## REQUIRED WORK
Could you set down exactly the lines that start at the one containing "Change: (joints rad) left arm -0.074" and end at the final line of the material below?

----- RECORDS -----

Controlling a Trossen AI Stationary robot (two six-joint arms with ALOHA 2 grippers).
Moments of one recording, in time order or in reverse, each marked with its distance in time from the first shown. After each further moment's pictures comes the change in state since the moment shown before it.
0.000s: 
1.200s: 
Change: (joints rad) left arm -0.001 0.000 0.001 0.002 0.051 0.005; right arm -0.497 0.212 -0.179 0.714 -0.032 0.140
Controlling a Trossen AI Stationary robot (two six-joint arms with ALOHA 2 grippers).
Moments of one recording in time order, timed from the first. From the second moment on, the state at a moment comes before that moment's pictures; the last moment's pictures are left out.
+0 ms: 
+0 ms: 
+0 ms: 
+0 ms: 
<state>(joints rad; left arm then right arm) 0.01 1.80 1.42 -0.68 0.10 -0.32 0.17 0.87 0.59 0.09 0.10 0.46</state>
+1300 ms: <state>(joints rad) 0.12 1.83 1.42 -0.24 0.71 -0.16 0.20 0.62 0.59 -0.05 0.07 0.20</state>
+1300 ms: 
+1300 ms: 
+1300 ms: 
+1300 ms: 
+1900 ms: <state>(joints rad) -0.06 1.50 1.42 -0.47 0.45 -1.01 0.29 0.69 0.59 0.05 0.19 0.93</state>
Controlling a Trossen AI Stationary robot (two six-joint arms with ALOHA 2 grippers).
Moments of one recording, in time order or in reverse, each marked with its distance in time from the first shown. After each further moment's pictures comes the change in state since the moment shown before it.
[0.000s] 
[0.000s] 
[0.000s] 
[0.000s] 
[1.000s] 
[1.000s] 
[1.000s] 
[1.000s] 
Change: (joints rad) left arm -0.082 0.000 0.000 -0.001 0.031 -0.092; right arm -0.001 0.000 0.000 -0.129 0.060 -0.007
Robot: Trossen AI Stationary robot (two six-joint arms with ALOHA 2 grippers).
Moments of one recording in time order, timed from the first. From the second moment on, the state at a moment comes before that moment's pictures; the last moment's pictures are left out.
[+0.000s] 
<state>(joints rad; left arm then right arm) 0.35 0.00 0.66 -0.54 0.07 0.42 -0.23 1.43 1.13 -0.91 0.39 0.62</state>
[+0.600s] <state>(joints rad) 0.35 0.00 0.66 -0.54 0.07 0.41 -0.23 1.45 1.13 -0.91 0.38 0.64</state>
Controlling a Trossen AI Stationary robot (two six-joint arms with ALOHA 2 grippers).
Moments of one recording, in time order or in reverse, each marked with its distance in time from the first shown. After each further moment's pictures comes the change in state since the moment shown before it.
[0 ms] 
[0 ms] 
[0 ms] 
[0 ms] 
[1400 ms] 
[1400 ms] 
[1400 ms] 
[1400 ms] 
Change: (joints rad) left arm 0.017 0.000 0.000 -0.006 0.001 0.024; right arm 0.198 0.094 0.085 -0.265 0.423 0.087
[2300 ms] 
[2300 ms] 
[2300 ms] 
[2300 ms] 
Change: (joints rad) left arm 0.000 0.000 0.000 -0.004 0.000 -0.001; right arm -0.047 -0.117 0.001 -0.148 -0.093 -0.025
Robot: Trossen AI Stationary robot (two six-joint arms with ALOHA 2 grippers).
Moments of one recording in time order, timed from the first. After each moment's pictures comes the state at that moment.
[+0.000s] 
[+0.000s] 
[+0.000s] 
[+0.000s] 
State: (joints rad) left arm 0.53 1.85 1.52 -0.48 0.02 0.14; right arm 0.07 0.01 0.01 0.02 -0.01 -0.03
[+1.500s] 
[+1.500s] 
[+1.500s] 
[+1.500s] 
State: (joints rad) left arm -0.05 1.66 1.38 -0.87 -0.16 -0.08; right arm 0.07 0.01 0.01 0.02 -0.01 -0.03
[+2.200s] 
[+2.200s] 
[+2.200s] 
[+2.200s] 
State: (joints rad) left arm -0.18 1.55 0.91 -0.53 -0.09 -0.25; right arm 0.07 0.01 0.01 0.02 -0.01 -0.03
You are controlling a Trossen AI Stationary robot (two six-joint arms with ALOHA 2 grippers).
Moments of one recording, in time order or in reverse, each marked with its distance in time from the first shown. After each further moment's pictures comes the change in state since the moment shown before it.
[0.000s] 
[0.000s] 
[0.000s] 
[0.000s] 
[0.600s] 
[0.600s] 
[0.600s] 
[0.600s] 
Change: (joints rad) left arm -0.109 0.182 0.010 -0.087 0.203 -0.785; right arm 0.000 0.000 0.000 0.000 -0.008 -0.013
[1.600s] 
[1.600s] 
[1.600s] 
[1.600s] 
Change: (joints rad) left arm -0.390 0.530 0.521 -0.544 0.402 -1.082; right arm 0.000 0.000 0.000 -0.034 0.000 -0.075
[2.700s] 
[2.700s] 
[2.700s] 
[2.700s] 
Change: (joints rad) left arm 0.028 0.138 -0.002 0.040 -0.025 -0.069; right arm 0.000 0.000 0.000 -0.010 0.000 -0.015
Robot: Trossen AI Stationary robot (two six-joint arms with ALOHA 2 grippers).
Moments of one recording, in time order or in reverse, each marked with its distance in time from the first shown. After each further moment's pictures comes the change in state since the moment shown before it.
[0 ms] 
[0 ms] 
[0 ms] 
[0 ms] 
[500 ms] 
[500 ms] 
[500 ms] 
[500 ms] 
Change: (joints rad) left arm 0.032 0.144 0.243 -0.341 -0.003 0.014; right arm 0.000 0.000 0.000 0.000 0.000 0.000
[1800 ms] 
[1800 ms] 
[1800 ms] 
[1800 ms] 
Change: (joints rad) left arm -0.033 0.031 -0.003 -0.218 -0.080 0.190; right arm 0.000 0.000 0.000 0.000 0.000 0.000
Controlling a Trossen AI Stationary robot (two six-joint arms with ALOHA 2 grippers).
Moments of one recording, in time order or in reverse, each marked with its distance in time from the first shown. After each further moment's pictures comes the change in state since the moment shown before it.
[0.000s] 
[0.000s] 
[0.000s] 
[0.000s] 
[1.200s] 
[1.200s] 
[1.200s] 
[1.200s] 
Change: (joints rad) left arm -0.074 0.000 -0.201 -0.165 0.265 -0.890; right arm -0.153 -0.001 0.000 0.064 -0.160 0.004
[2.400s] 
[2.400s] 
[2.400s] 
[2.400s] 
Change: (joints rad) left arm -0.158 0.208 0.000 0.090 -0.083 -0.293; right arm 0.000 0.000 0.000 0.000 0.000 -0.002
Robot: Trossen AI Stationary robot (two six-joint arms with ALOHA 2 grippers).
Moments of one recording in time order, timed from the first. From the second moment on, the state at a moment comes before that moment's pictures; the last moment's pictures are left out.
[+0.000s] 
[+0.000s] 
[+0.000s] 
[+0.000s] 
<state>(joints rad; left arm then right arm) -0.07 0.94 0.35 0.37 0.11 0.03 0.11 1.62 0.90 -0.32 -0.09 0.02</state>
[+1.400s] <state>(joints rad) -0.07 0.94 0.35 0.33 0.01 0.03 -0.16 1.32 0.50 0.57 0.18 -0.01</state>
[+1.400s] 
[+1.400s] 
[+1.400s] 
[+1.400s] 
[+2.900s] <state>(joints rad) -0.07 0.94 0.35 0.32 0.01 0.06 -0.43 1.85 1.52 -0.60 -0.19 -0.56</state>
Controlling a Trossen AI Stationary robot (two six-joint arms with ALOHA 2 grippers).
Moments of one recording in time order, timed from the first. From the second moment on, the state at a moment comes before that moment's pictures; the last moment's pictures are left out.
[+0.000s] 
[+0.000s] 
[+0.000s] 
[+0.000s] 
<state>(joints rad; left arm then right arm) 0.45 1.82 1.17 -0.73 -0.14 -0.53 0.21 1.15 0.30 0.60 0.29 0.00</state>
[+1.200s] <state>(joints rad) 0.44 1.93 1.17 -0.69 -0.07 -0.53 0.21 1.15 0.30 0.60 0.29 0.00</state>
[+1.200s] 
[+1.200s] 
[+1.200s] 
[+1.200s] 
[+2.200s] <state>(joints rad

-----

## YOUR SOLUTION
Change: (joints rad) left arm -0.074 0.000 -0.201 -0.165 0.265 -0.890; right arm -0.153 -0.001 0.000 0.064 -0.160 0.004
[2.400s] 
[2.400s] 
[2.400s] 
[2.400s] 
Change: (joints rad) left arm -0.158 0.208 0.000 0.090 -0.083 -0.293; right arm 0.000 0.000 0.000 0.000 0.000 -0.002
Robot: Trossen AI Stationary robot (two six-joint arms with ALOHA 2 grippers).
Moments of one recording in time order, timed from the first. From the second moment on, the state at a moment comes before that moment's pictures; the last moment's pictures are left out.
[+0.000s] 
[+0.000s] 
[+0.000s] 
[+0.000s] 
<state>(joints rad; left arm then right arm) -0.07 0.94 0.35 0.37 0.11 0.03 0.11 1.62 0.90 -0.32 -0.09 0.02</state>
[+1.400s] <state>(joints rad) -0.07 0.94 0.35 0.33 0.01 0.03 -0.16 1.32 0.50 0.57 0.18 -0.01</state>
[+1.400s] 
[+1.400s] 
[+1.400s] 
[+1.400s] 
[+2.900s] <state>(joints rad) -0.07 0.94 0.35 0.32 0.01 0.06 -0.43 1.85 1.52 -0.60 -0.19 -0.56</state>
Controlling a Trossen AI Stationary robot (two six-joint arms with ALOHA 2 grippers).
Moments of one recording in time order, timed from the first. From the second moment on, the state at a moment comes before that moment's pictures; the last moment's pictures are left out.
[+0.000s] 
[+0.000s] 
[+0.000s] 
[+0.000s] 
<state>(joints rad; left arm then right arm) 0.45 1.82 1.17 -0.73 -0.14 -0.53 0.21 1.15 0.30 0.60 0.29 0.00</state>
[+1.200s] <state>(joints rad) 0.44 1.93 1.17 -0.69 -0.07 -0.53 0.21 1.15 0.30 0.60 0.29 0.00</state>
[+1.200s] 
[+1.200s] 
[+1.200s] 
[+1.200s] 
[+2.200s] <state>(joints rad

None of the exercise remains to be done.